**Task directions**. Quote verbatim the span of lines that begins the listing below and closes with the line containing "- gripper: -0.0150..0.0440".

- - -

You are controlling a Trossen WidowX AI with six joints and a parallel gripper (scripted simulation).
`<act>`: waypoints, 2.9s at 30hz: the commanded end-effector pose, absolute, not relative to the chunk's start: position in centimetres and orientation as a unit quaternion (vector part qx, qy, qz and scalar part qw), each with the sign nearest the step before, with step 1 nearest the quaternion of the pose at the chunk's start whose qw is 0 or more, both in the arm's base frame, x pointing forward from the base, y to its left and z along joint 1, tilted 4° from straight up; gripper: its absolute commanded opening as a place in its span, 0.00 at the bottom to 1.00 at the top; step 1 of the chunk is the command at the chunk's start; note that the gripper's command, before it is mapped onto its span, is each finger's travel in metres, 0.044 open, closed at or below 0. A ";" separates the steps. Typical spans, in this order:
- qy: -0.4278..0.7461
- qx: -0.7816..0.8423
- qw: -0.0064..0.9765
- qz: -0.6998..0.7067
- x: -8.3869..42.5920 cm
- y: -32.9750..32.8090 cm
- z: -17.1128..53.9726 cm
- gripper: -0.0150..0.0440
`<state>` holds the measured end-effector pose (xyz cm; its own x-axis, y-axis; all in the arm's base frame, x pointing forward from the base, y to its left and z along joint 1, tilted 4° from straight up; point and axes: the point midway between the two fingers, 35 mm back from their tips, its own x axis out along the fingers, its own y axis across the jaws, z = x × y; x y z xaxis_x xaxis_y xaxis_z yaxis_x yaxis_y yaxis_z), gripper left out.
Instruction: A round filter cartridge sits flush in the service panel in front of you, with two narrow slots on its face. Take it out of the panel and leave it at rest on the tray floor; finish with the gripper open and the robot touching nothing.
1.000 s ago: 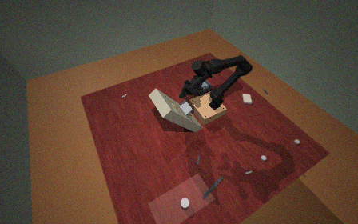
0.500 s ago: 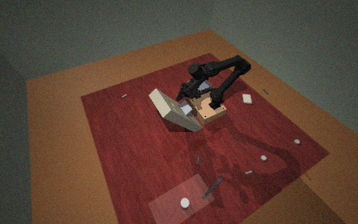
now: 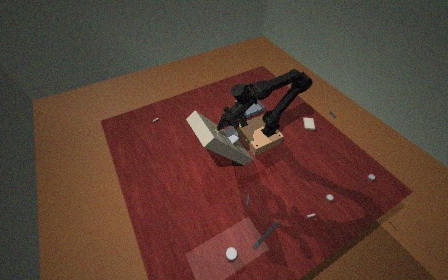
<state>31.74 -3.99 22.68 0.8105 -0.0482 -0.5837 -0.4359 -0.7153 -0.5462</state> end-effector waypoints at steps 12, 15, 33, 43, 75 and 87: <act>0.140 -0.882 0.353 0.278 31.9 -4.1 22.1 0.43; 0.140 -0.882 0.353 0.278 32.0 -4.1 22.2 0.43; 0.140 -0.883 0.353 0.277 32.2 -4.1 22.0 0.43; 0.140 -0.883 0.353 0.277 32.2 -4.1 22.0 0.43; 0.139 -0.883 0.353 0.277 33.5 -4.1 21.1 0.43; 0.138 -0.883 0.352 0.277 33.3 -4.1 21.3 0.37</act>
<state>33.26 -4.16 21.22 0.8067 -0.0509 -0.5887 -0.4414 -0.7143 -0.5431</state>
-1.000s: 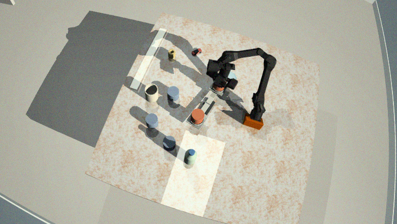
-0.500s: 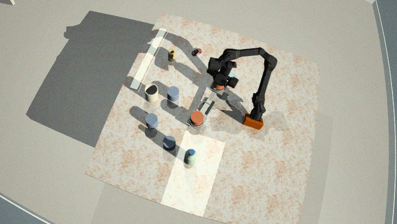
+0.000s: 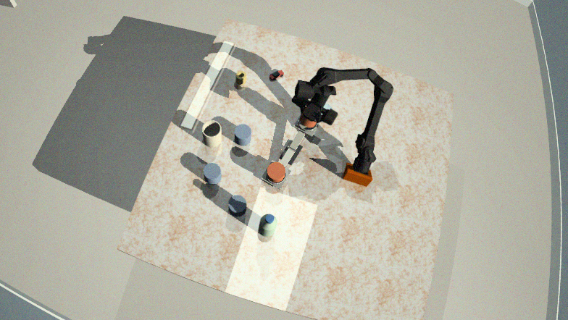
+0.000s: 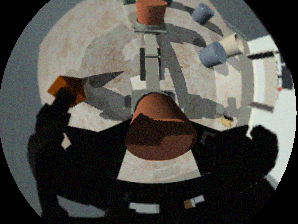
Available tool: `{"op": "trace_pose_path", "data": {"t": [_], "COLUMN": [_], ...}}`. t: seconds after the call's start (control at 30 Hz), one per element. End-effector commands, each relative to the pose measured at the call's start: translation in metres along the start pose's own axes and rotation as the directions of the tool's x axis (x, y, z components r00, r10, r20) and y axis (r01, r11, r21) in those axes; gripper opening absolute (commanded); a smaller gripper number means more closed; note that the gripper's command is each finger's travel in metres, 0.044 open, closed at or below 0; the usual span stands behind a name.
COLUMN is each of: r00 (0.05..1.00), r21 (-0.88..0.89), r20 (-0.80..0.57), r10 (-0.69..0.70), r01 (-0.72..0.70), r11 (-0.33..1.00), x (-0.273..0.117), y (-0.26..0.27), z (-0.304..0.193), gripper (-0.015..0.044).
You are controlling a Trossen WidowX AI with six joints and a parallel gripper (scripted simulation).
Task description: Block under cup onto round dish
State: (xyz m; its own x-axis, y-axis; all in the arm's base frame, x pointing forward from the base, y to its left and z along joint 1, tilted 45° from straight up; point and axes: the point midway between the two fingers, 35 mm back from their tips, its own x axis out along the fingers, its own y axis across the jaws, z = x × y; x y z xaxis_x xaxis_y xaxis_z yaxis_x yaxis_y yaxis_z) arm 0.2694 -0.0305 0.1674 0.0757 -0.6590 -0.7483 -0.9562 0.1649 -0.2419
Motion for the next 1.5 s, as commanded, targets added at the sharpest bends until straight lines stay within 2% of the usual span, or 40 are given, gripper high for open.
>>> {"op": "trace_pose_path", "data": {"t": [0.0, 1.37, 1.47], "r00": [1.000, 0.993, 0.995], "r21": [0.013, 0.009, 0.003], "r20": [0.005, 0.078, 0.061], "r10": [-0.022, -0.085, -0.075], "r01": [0.022, 0.084, 0.075], "r11": [1.000, 0.996, 0.997], "x": [-0.009, -0.061, -0.054], "y": [-0.003, 0.002, 0.001], "z": [-0.002, -0.003, -0.004], "gripper": [0.0000, 0.0000, 0.0000]}}
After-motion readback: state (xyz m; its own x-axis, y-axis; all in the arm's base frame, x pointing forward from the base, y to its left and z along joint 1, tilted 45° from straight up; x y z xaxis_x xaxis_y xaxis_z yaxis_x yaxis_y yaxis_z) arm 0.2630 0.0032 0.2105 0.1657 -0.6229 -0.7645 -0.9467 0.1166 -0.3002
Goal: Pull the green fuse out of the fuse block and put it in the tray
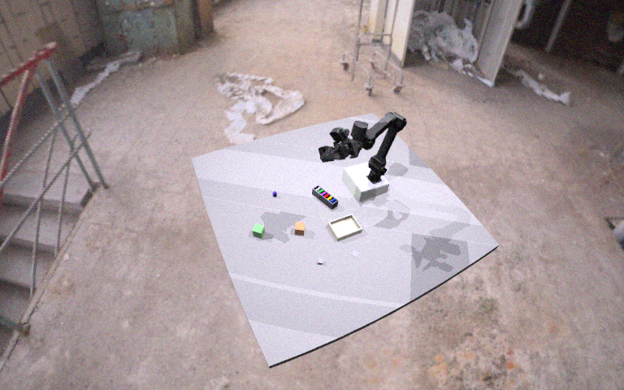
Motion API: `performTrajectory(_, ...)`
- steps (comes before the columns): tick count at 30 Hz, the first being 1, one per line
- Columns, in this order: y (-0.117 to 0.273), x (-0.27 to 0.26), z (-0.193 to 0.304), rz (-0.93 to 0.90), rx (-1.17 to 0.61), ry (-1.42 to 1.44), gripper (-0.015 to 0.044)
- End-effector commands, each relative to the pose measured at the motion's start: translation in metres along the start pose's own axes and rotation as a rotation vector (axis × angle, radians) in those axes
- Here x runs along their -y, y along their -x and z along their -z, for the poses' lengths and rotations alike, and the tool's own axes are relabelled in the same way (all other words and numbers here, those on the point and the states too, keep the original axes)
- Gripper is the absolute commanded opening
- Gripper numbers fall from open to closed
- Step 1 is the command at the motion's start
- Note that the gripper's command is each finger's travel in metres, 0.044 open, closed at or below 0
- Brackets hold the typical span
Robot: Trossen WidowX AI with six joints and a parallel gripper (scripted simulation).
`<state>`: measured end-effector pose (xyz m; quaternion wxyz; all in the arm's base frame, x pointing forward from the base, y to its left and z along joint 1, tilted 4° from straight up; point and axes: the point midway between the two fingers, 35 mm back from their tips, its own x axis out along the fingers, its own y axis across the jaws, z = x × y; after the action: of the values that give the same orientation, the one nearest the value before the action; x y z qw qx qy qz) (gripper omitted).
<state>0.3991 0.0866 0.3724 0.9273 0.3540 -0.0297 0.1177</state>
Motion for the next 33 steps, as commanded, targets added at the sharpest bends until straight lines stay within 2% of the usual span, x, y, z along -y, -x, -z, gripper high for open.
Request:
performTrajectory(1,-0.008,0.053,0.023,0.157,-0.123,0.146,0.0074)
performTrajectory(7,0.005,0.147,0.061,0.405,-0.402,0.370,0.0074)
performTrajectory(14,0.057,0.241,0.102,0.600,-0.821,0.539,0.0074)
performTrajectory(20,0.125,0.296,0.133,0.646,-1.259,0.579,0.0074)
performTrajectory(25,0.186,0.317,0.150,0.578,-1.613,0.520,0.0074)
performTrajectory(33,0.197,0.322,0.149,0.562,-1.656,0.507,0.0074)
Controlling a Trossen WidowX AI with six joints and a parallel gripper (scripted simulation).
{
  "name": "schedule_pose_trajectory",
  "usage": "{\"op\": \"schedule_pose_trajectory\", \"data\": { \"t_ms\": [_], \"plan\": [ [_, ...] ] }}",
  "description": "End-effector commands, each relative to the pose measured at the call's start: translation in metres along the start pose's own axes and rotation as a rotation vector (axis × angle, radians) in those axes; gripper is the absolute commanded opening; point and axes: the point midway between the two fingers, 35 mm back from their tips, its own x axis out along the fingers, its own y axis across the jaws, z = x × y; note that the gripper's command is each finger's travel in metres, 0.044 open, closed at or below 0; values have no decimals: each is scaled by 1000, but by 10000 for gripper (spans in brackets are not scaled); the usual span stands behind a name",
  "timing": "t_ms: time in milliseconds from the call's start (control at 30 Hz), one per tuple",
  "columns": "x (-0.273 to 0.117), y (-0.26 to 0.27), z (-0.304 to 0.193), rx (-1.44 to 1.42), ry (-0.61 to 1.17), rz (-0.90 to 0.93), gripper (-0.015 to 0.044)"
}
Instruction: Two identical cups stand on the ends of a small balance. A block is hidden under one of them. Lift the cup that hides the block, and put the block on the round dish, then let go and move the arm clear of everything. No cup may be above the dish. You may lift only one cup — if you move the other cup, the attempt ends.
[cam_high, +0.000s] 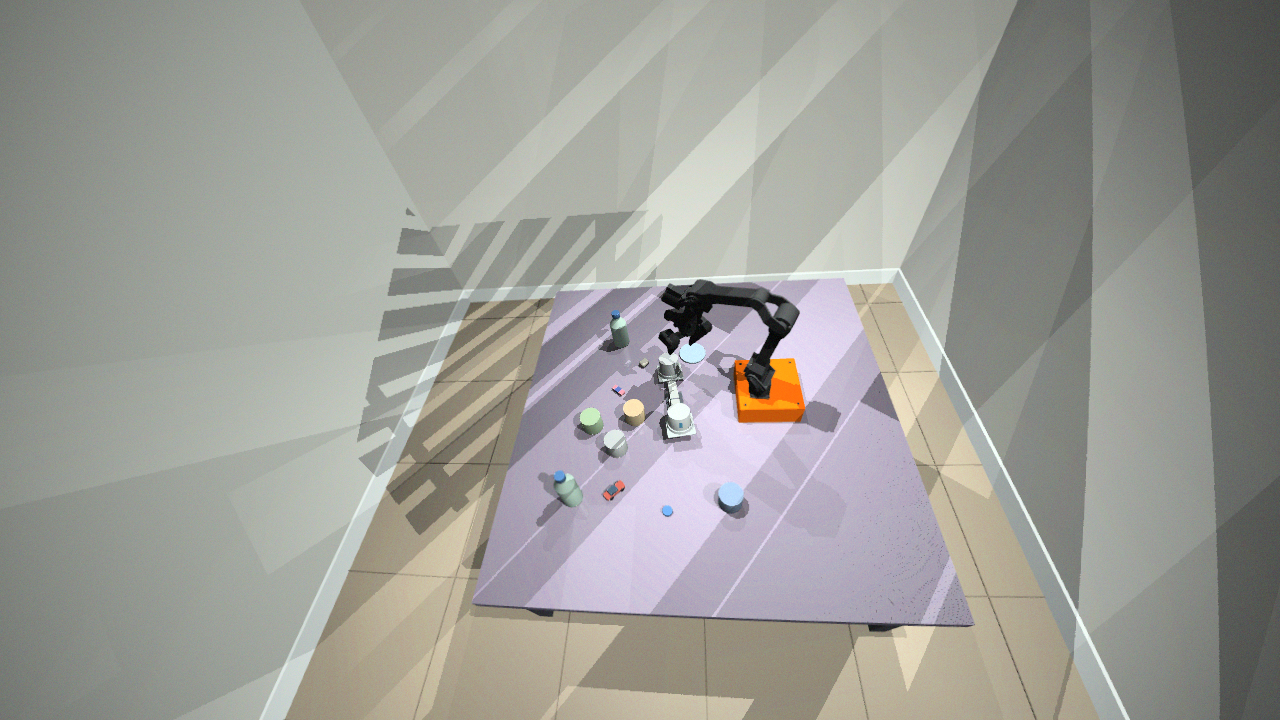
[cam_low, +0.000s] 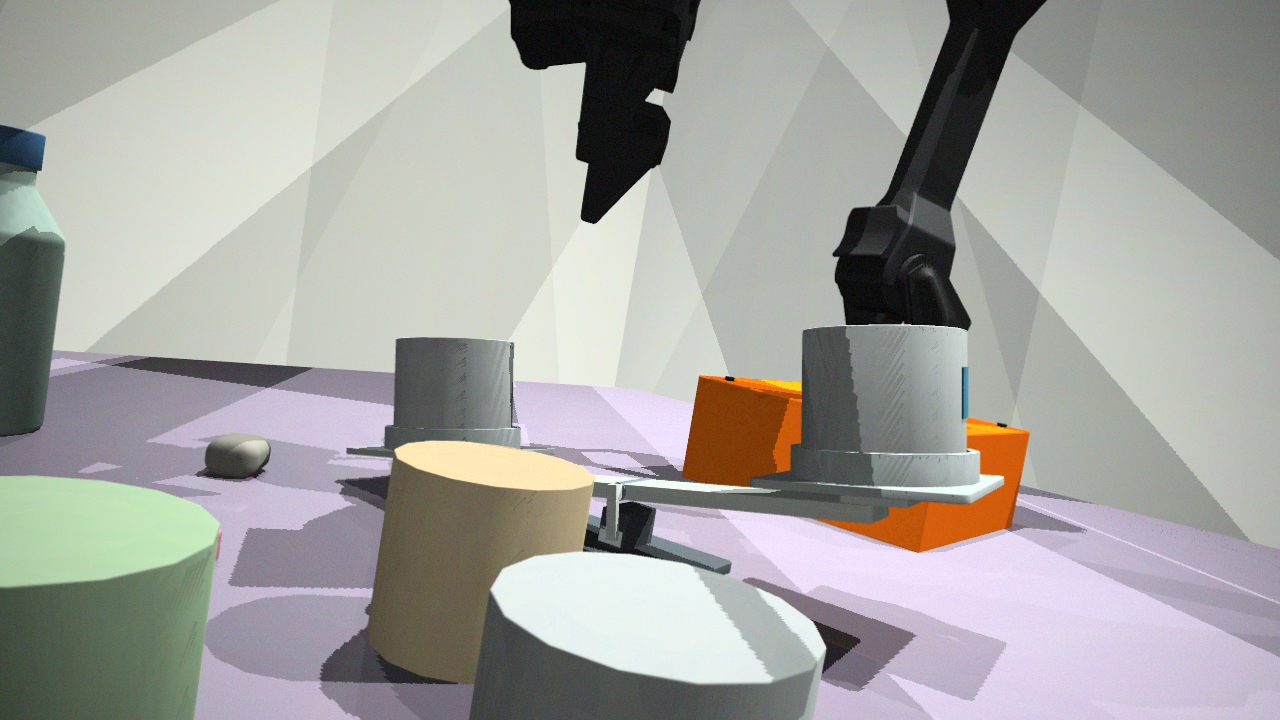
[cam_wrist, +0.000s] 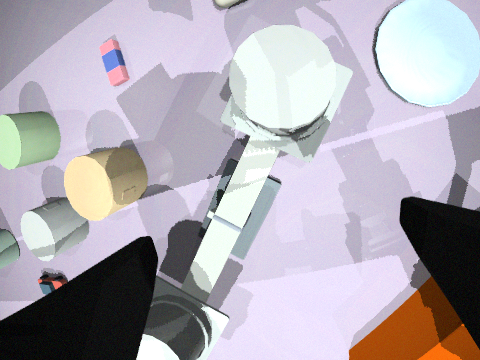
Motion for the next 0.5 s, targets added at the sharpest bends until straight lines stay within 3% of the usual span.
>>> {"op": "schedule_pose_trajectory", "data": {
  "t_ms": [0, 467],
  "plan": [
    [13, 1, 15, 122, 20, -57, 440],
    [75, -2, 52, 518, 57, -276, 440]
  ]
}}
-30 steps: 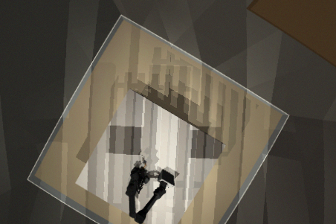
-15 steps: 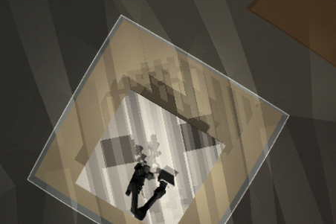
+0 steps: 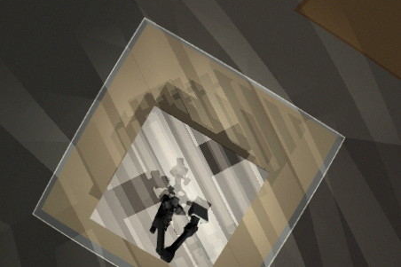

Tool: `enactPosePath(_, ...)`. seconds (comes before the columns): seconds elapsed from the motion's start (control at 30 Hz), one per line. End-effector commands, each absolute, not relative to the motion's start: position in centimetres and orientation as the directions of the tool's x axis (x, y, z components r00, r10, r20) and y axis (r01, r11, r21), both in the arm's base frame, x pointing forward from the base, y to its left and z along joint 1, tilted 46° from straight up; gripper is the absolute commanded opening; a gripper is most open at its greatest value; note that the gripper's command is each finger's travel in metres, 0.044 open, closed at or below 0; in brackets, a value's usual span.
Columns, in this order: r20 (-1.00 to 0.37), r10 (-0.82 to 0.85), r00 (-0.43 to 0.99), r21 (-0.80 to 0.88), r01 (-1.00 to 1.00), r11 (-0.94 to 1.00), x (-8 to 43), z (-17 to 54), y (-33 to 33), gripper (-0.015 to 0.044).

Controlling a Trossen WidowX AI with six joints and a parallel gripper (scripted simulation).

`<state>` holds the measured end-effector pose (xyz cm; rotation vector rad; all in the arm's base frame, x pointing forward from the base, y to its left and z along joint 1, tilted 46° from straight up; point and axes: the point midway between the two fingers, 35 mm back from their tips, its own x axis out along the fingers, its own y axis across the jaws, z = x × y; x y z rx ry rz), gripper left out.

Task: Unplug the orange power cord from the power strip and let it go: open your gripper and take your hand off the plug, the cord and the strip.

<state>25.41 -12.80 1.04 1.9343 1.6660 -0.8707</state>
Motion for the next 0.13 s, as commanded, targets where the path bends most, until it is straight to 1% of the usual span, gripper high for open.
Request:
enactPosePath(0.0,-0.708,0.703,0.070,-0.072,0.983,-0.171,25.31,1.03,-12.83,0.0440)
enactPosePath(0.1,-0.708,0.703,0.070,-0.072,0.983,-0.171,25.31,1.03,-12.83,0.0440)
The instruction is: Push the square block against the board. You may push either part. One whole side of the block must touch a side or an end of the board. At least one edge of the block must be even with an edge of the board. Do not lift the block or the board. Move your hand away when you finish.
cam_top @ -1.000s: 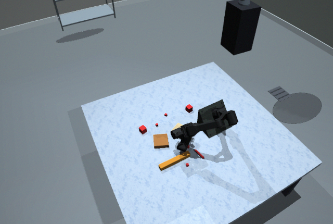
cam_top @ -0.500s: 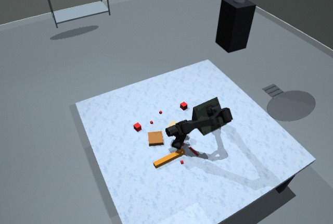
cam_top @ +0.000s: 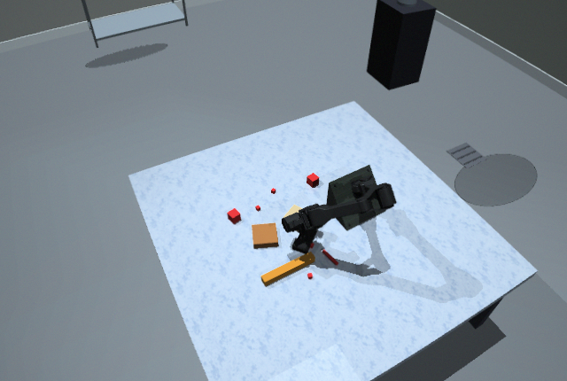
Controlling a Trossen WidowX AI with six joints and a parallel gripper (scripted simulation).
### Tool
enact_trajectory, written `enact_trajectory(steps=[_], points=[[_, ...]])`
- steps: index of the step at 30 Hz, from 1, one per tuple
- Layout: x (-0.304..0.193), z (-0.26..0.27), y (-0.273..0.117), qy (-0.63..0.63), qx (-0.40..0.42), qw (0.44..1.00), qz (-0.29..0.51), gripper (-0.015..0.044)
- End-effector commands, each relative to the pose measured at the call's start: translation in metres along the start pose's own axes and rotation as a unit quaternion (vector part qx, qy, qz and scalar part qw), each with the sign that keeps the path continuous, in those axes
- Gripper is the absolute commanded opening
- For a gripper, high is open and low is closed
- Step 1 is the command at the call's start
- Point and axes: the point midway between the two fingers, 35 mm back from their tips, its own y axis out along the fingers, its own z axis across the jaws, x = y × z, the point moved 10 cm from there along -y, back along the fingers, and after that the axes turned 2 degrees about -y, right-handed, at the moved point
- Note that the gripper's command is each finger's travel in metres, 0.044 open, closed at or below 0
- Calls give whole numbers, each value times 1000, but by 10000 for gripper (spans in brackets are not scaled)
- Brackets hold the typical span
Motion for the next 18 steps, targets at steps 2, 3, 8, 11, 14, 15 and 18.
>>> enact_trajectory(steps=[2,3,8,11,14,15,18], points=[[0,0,0,1,2,1000,2,0],[0,0,0,1,2,1000,2,0],[0,0,0,1,2,1000,2,0],[0,0,0,1,2,1000,2,0],[3,1,0,1,2,1000,1,0],[5,1,0,1,2,1000,1,0],[9,1,0,1,2,1000,1,0]])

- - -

**Answer section**.
You are controlling a Trossen WidowX AI with six joints and a parallel gripper (scripted simulation).
`<act>`: waypoints, 2.9s at 30hz: the commanded end-effector pose, absolute, not relative to the chunk's start: position in centimetres and orientation as a unit quaternion (vector part qx, qy, qz and scalar part qw), each with the sign nearest the step before, with step 1 nearest the quaternion of the pose at the chunk's start whose qw is 0 or more, both in the arm's base frame, x pointing forward from the base, y to its left and z along joint 1, tilted 4° from straight up; gripper: its absolute commanded opening as a place in its span, 0.00 at the bottom to 1.00 at the top; step 1 of the chunk is the command at the chunk's start; note that the gripper's command, before it is mapped onto its span, is each finger's travel in metres, 0.044 open, closed at or below 0. A ";" separates the steps. Typical spans, in this order:
- qy: -0.4278..0.7461
- qx: -0.7816..0.8423
- qw: -0.0064..0.9765
- qz: -0.6998..0.7067
- x: -8.3869..42.5920 cm
- y: -32.9750..32.8090 cm
- z: -17.1128..53.9726 cm
- gripper: -0.0150..0.0440

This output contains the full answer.